To clarify the link between gut microbiota and the onset of disease, the researchers transmitted bacteria from both sick and healthy mice to their germ-free peers. As a result, mice that received "diseased" microbiota developed more beta-amyloid plaques in the brain than those that received "healthy" microflora.
"Our work is unique because we were able to show a direct causal link between gut bacteria and Alzheimer's disease. It is particularly striking that the mice that completely lacked intestinal bacteria developed much less plaque in the brain," Frida Fåk Hållenius from the Centre for Preventive Food Research said in a statement by Lund University.
"We see it as a major breakthrough because we previously were only able to provide symptom-relieving antiretroviral drugs," Frida Fåk Hållenius said.
The groundbreaking research is the result of an international collaboration between Associate Professor Frida Fåk Hållenius and doctoral student Nittaya Marungruang (both from the Centre for Preventive Food Research at Lund University), and a research team at the Swiss Federal Institute of Technology in Lausanne.

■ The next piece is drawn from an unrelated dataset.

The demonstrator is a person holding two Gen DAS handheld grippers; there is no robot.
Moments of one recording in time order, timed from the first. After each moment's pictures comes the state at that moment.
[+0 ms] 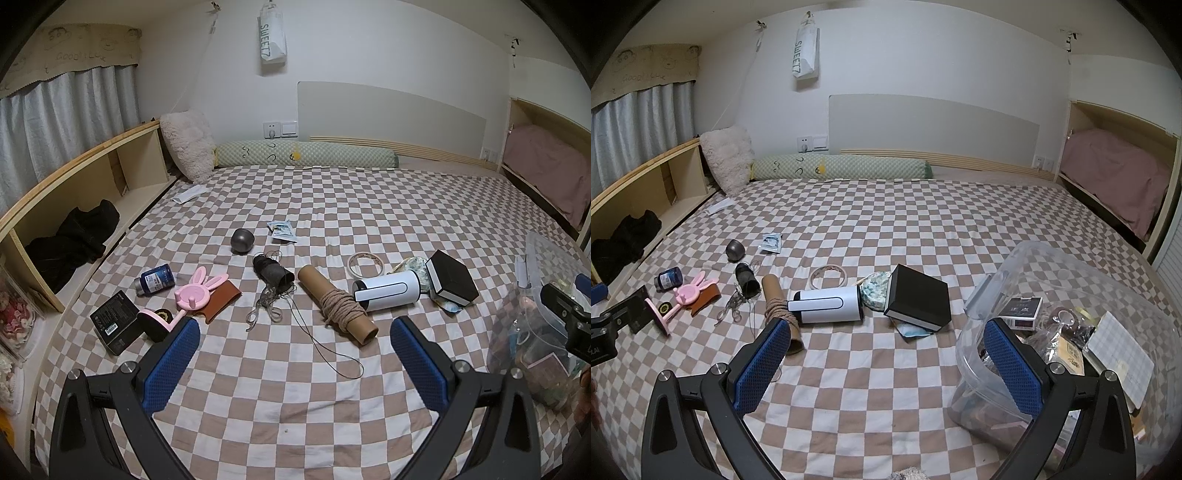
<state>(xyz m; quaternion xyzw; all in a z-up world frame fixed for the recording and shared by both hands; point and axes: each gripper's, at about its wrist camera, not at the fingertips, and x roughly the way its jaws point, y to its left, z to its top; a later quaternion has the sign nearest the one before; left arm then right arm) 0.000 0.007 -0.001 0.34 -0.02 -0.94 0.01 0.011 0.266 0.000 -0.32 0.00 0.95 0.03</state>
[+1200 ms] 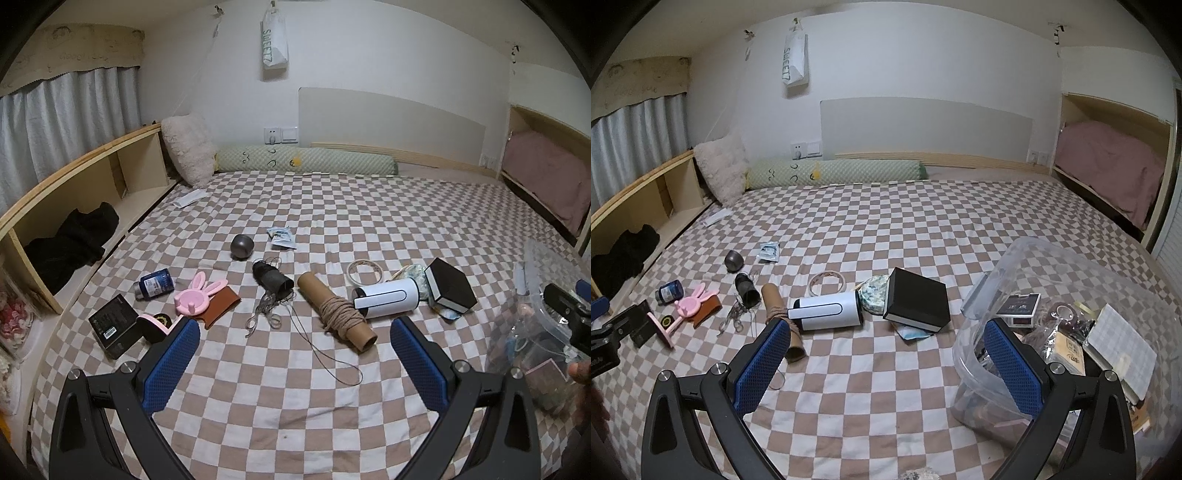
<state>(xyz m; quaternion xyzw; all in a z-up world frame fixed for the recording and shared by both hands) -0.004 -0.004 0.003 0.33 -0.01 -0.95 0.00 0.015 0.272 0.003 -0.31 0.02 0.95 0.03</state>
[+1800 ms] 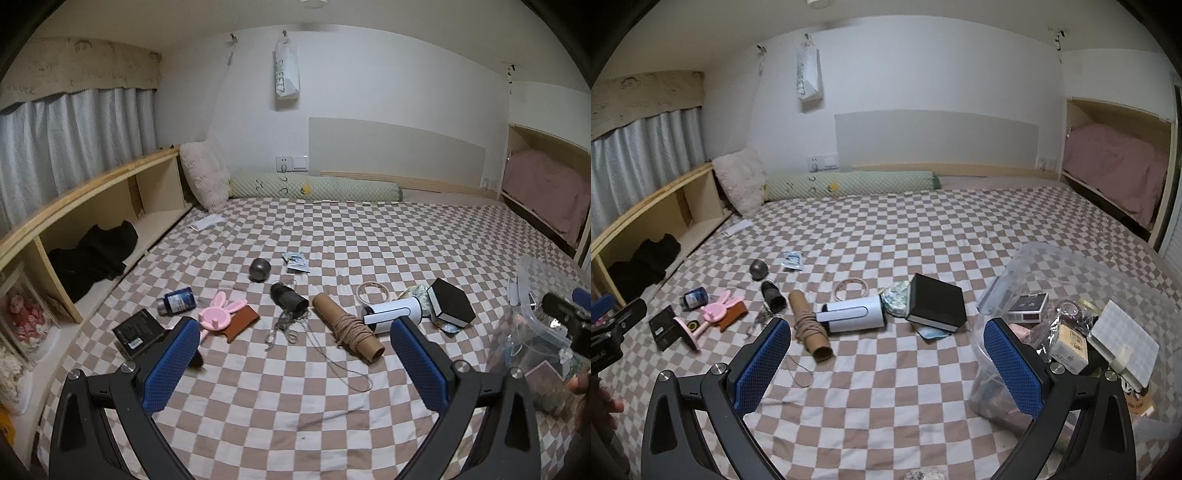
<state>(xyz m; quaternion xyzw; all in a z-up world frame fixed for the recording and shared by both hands) 0.045 -0.029 0.032 0.27 -0.02 -0.96 0.02 0.049 0.252 0.023 -0.29 0.04 0.96 0.01</state>
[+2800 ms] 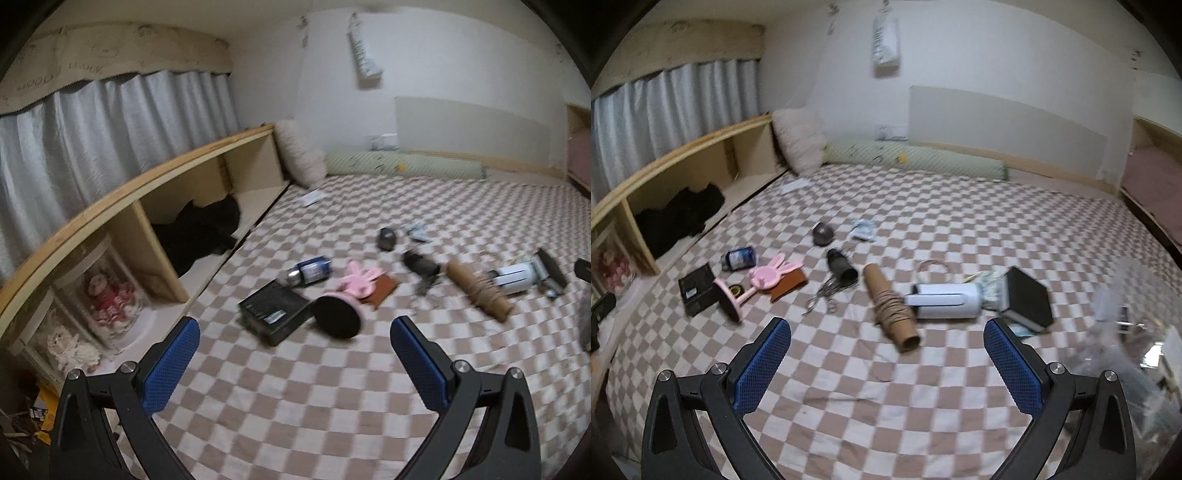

The partnership also received help from fellow researchers from Germany and Belgium together with an EU grant of 50 million SEK ($5.7mln).
In the future, the research team intends to further study the role of bacteria in the development of Alzheimer's disease and test new types of preventive and therapeutic strategies based on the modulation of gut microbiota through diet and new types of probiotics.
Alzheimer's disease is a poorly understood chronic neurodegenerative disease that progresses slowly and affects millions of people worldwide. In developed countries, Alzheimer's is one of the most costly diseases, with no existing treatment to stop or reverse its progression.
In Sweden alone, there are 160,000 Alzheimer's sufferers in a nation of 10 million. According to the NGO Alzheimer Sweden, the social cost of Alzheimer's amounted to 63 billion SEK ($7bln) in 2012, making the disease about as costly as cancer, cardiovascular diseases and stroke combined.